O que diz a CLT sobre gordofobia?
Embora não haja menção expressa à prática de gordofobia na legislação trabalhista, a ministra ressaltou que tanto a Constituição Federal quanto a Convenção 111 da OIT (organização Internacional do Trabalho) repudiam qualquer tipo de discriminação no trabalho contra demissões arbitrárias.
Maria Helena também destacou que há precedente no TST reconhecendo a discriminação em razão do peso.
A advogada Cíntia Fernandes, especializada em direito do trabalho e sócia do escritório Mauro Menezes & Advogados, afirma que, de fato, não existe na legislação brasileira artigo específico que trate especificamente de gordofobia, mas a CLT (Consolidação das Leis do Trabalho) assegura "o direito à igualdade e não discriminação no ambiente de trabalho", assim como a Constituição.
"Nesse sentido, o artigo 7º da Constituição, por exemplo, estabelece que é direito dos trabalhadores urbanos e rurais a proteção contra qualquer forma de discriminação. Já o artigo 373-A da CLT impede a adoção de qualquer prática discriminatória relacionada a salário, promoção, função, entre outros aspectos do emprego", explica.
Cíntia diz que a discriminação por gordofobia pode acarretar pagamento de danos morais. Segundo ela, para provar ter sido vítima de prática do tipo, o profissional precisa ter registros detalhados dos comportamentos discriminatórios na empresa, com datas, descrições e testemunhas.

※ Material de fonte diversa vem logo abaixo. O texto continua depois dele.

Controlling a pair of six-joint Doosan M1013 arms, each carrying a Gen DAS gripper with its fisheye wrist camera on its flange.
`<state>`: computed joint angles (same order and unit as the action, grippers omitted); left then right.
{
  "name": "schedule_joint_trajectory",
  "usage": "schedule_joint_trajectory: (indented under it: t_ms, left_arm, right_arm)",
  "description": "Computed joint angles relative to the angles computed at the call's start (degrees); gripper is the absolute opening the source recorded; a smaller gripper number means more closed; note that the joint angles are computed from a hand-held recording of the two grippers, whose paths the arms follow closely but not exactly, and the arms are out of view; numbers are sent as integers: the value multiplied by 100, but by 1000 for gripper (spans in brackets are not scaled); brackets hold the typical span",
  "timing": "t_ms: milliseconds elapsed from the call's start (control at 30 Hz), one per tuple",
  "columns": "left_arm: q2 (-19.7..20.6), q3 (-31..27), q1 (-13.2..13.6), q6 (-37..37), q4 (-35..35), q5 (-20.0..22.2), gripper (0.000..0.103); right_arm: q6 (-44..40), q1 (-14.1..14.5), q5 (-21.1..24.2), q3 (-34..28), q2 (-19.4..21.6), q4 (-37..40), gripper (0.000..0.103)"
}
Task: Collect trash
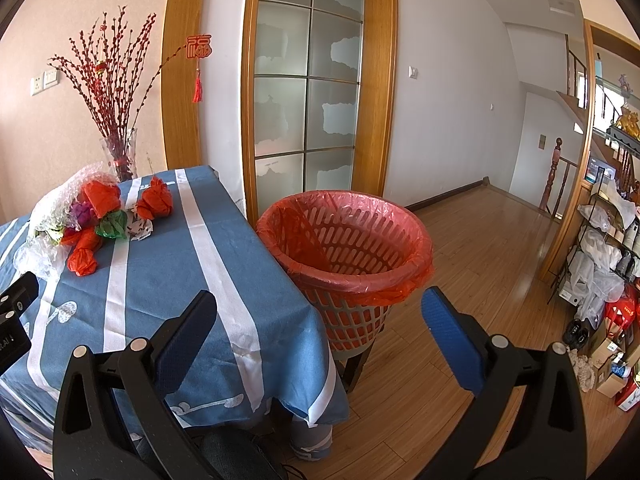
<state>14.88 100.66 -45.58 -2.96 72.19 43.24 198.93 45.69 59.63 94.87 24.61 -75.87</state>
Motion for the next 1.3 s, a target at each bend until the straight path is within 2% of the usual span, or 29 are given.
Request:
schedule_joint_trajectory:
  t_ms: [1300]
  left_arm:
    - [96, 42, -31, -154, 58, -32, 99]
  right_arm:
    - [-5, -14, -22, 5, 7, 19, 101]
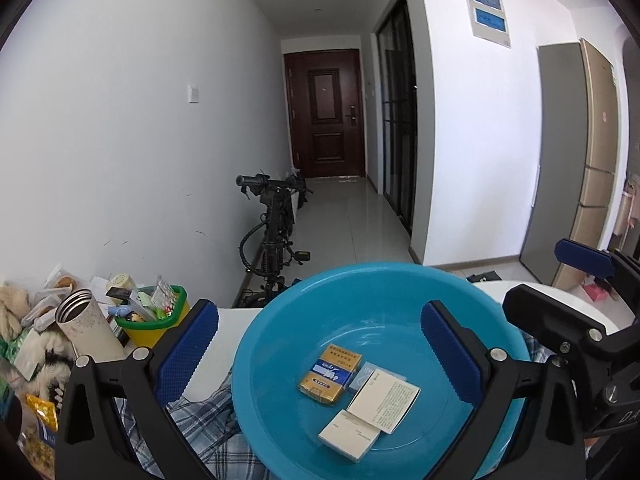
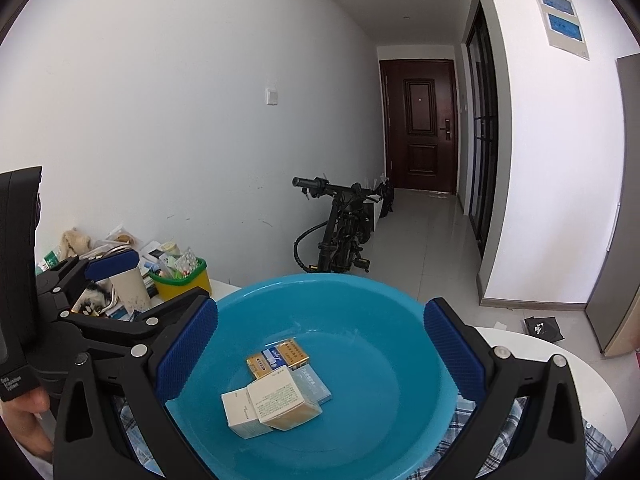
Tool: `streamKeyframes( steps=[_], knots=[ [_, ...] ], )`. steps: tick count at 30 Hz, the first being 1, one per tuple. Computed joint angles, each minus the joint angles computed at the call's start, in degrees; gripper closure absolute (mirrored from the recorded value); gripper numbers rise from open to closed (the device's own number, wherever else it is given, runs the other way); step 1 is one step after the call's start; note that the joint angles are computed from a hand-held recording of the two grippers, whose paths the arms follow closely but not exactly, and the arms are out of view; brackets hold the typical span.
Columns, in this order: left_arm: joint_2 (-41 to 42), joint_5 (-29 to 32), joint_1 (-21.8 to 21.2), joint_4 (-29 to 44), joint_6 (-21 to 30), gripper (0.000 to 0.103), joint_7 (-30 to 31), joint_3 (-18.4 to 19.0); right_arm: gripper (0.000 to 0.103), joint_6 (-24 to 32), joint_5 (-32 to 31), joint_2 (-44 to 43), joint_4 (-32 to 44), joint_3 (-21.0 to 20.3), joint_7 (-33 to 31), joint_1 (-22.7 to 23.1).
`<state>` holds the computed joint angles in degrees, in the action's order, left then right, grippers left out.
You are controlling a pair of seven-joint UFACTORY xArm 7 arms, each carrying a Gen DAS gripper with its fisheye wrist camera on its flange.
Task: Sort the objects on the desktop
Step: 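Withdraw both tools from the basin back toward the cluttered items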
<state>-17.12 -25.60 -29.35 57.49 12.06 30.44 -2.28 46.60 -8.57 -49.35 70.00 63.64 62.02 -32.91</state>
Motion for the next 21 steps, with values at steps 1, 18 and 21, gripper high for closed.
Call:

Documentos como emails e mensagens de texto, e/ou registro em vídeos, devem ser apresentados na Justiça.
No caso julgado, Cíntia afirma que a empresa poderá recorrer dentro do próprio TST se houver alguma decisão diferente em outra turma. Além disso, caso entenda que houve alguma violação constitucional, pode ir ao STF (Supremo Tribunal Federal).
No início dos anos 2010, a Secretaria de Estado da Educação do Governo de SP causou polêmica ao dispensar professores obesos aprovados em concurso público.
Em alguns casos, nos quais ficou comprovado que, ao ser temporário do estado o profissional já era obeso e mesmo assim, havia sido contratado, a Justiça determinou a contratação. Em outros, não foi possível que o profissional assumisse o cargo.